MuhamMUDTheFakeProphet
MuhamMUDTheFakeProphet
3 years ago

Golda Meir wanted to preemptively attack Egypt and Syria before the Yom Kippur War? Do you have any evidence for this?
Egypt and Syria both mobilized their forces on Israel’s borders without actually invading Israel at least once — in military exercises.

DemocracyRules
DemocracyRules
3 years ago

Alexander points to Said’s “longstanding habit of confidently reciting the most preposterous falsehoods”

One of the worst problems of the Left is their callous disregard for the truth.

DemocracyRules
DemocracyRules
3 years ago
Reply to  DemocracyRules

Iranian proxy attacks on Israel continue, as Iran responds to ‘maximum pressure’ from Trump / Pompeo. I addition to rocket attacks, many incendiary balloons from Gaza reached southern Israel so far today, starting at least 33 fires.comment image

ed
ed
3 years ago
Reply to  DemocracyRules

Thanks as always, DR, !! Can’t find this stuff anywhere else !! Keep up the GREAT work !!

Liatris Spicata
Liatris Spicata
3 years ago

Thank you for posting this.

stephen5970
stephen5970
3 years ago

Why are they still called “settlers”? Are people who settled in the so-called West Bank, or new Aran towns and villages also called settlers? So many times I have heard Israelis living anywhere in Israel called settlers.
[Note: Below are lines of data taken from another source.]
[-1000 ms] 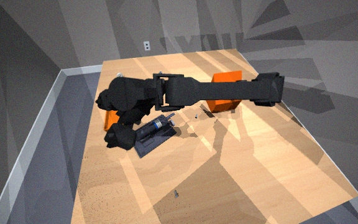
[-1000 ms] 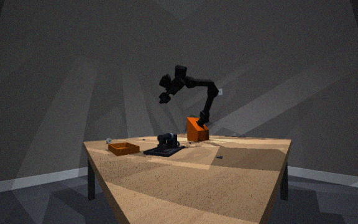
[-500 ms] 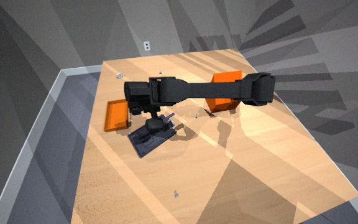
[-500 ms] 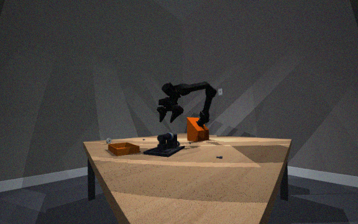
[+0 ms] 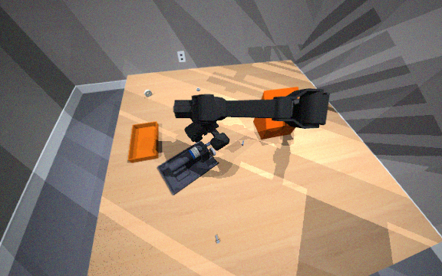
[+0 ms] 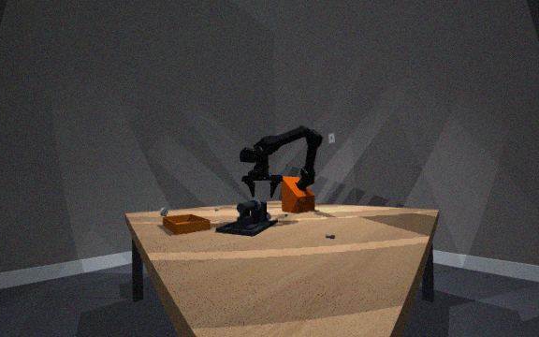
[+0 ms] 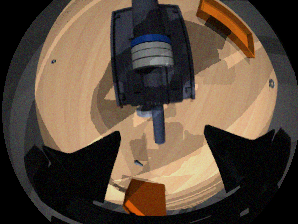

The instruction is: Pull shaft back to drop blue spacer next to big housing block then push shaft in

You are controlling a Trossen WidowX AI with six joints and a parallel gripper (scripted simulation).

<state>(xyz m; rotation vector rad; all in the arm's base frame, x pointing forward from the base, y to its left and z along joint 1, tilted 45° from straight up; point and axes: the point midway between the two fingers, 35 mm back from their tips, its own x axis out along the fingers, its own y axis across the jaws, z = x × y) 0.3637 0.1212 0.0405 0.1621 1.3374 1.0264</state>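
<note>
My gripper tip is now 60 mm short of the shaft, 40 mm to the right of it and 30 mm above it. Also, from my gripper tip: orange tray: 320 mm ahead, 70 mm to the right, 100 mm below; then white spacer ring: 60 mm ahead, 40 mm to the left, 30 mm below; then blue spacer: 80 mm ahead, 50 mm to the left, 30 mm below.
</note>
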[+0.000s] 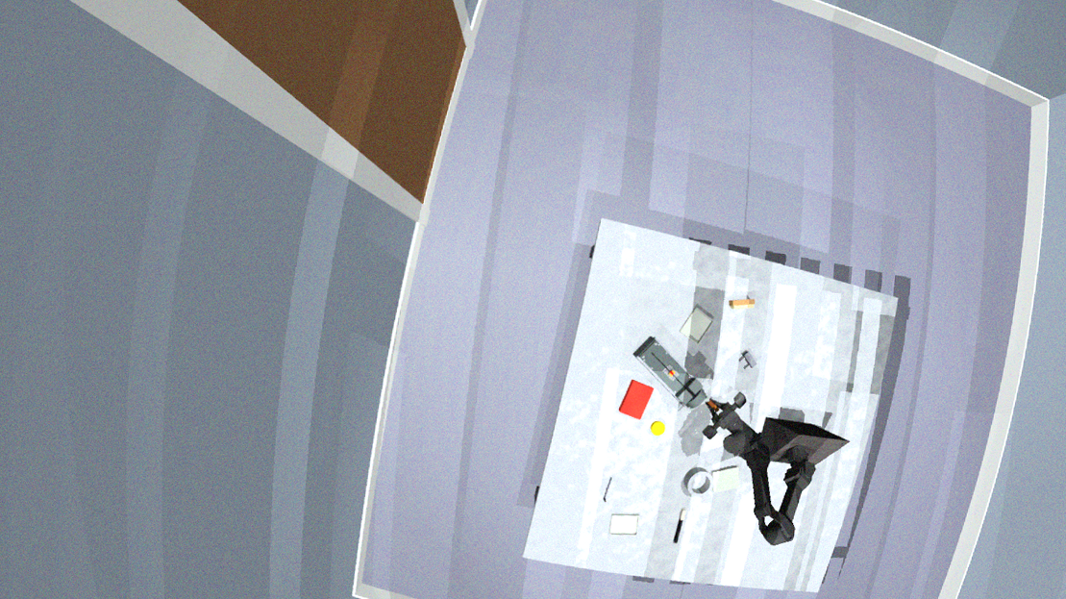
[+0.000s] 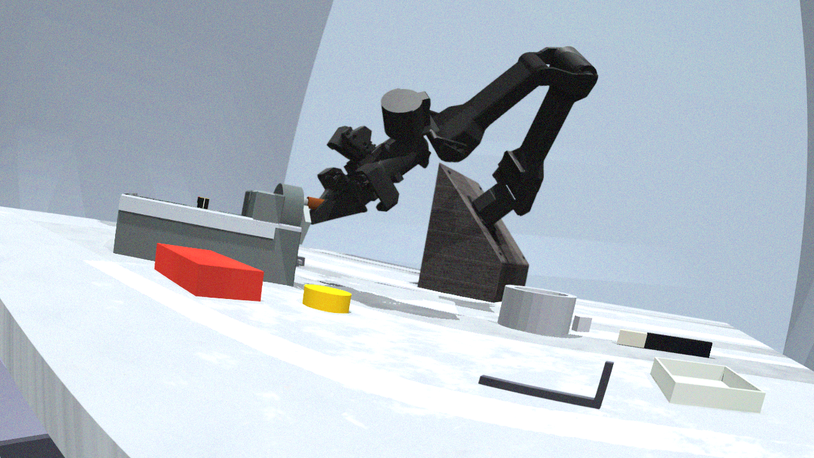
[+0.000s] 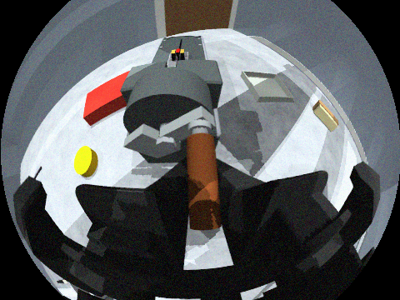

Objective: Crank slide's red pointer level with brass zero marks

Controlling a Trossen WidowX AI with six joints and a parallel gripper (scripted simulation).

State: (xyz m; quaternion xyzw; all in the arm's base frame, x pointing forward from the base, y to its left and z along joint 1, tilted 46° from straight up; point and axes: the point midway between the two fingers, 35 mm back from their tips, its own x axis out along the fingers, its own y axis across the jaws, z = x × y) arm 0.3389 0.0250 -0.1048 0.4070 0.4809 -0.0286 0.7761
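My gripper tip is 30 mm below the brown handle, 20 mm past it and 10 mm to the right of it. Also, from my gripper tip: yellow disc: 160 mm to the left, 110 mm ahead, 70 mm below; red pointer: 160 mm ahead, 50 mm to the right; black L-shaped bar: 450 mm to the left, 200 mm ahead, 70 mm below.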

Why is it that any pro Israel first government, organization, or individual is “hawkish” or called “far right”? Any government that defends Israel or rebuffs attacks is called dangerous to Middle East peace, as though there ever was such a condition.
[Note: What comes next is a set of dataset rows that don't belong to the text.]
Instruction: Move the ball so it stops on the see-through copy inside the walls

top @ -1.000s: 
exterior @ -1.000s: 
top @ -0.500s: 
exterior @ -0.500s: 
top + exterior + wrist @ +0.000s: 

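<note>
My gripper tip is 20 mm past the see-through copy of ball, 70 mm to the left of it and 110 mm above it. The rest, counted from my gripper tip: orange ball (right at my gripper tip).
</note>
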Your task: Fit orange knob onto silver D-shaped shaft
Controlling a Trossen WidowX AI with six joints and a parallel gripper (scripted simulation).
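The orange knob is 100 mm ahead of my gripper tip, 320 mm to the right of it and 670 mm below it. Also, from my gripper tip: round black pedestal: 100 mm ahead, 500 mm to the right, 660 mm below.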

Even Israeli writers are caught up with this distortion.

Liatris Spicata
Liatris Spicata
3 years ago
Reply to  stephen5970

Why are they still called “settlers”?

Oh, dontcha know, stephen, that all Jews in the land of Israel, are “settlers”? And besides, they aren’t really Jews anyway, they are Khazaris, or “descendants of apes and pigs”, or Europeans, or something-or-other. No ties whatsoever to the Land of Israel, which for 6000 years was a “Palestinian” nation that those crafty fake-Jews stole in 1948 with the connivance of the imperialist nations blah blah blah …

I trust you find this a completely compelling explanation in response to your question!
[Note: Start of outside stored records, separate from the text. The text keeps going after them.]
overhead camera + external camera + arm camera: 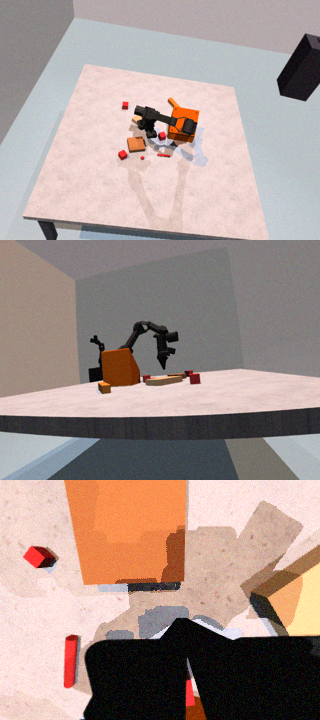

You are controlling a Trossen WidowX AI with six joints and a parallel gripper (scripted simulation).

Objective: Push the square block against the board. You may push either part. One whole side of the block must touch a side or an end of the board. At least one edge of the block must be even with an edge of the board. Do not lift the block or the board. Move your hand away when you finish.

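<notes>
The tiny red piece lies 10 mm behind my gripper tip, 160 mm to the left of it and 60 mm below it. Also, from my gripper tip: thin red stick: 140 mm behind, 100 mm to the left, 60 mm below; tan board: 50 mm ahead, 180 mm to the right, 50 mm below; orange square block: 50 mm ahead, 70 mm to the left, 50 mm below.
</notes>
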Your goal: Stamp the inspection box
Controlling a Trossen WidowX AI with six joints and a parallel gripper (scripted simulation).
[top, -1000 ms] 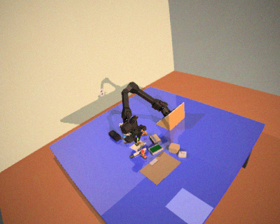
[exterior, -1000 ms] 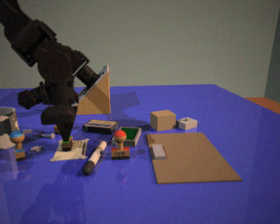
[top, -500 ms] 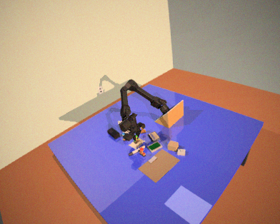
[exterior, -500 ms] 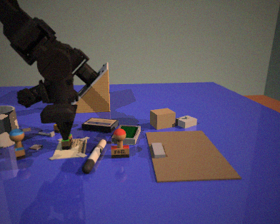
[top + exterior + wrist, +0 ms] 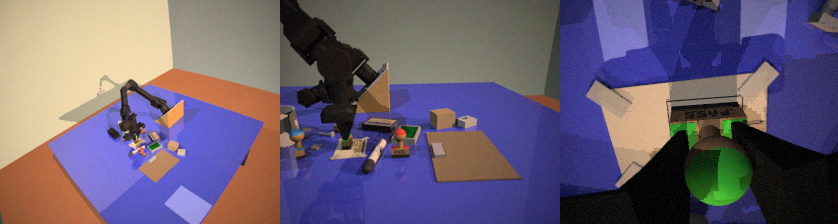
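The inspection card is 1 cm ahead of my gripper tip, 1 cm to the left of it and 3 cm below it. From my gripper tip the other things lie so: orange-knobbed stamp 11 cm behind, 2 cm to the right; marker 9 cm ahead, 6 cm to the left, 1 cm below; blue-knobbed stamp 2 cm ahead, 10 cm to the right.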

Oh yeah, and another good one is “annexation”.

MuhamMUDTheFakeProphet
MuhamMUDTheFakeProphet
3 years ago

If not “annexation” of territories already given to Israel now, then when? The f’ing muslum Arabpig bastards are never going to get behind such a plan. There’s no convincing them because they want Israel gone. As the fat PLO Arafat made clear in his acceptance of Jimmy Carter’s “peace deal” muslums are two-faced bastards: one public face for the rotten, degenerate West and another to their fellow muslums.

Daddyo
Daddyo
3 years ago

The Pali crime lords, aka, leaders, never want to have any kind of normal national entity, as, this would very likely stop their predations, both financial and personal. The PM (who was a high school classmate of mine), in spite of his many domestic and international enemies, has done a brilliant job of moving forward with his long term plans to make Israel strong and financially successful. I agree with Mr. Fitzgerald, that it`s very possible that Judea and Samaria will be re integrated in the near future, were the PM to be given several more years as PM to fulfill his plans.